### Action item
What's needed is the listing below, repeated word for word with no pictures.

### Raw data
=== Begin Enclosure ===

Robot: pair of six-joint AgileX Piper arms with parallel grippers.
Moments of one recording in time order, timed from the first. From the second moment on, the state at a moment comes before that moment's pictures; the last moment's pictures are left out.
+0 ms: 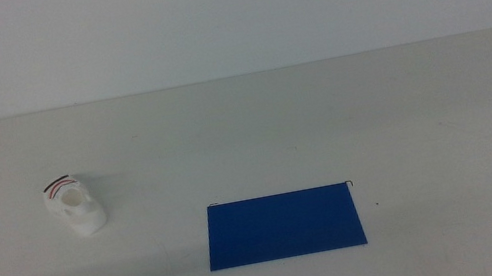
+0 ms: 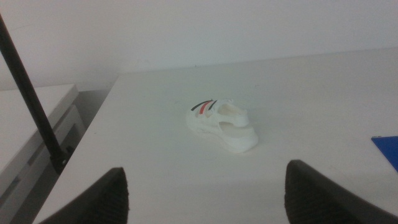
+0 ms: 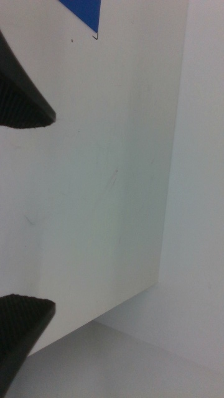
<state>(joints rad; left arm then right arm) 0.00 -0.01 0.03 0.07 0.20 0.00 -0.04 -0.01 0.03 -0.01 0.24 -0.06</state>
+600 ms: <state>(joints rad) 0.00 0.61 -0.64 0.07 0.58 0.00 -0.04 -0.01 0.03 -0.01 0.24 -0.06</state>
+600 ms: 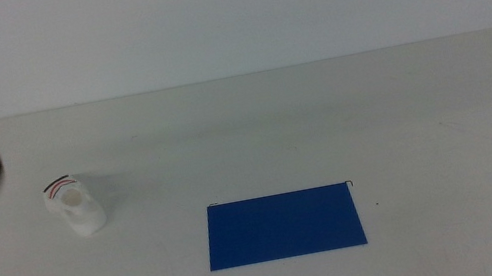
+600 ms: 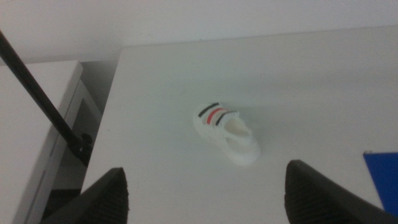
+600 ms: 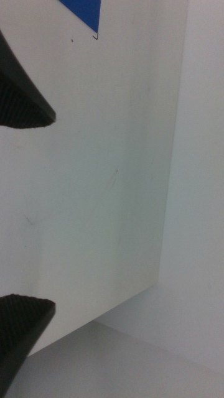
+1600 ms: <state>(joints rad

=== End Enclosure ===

### Result for this exercise
Robot: pair of six-joint AgileX Piper arms with parallel grippers.
Moments of one recording in time order, timed from the first. From the second moment on, the state at a moment comes before that moment's pictures; the last moment's pictures are left out.
+0 ms: 
+0 ms: 
+0 ms: 
<state>(joints rad; left arm then right arm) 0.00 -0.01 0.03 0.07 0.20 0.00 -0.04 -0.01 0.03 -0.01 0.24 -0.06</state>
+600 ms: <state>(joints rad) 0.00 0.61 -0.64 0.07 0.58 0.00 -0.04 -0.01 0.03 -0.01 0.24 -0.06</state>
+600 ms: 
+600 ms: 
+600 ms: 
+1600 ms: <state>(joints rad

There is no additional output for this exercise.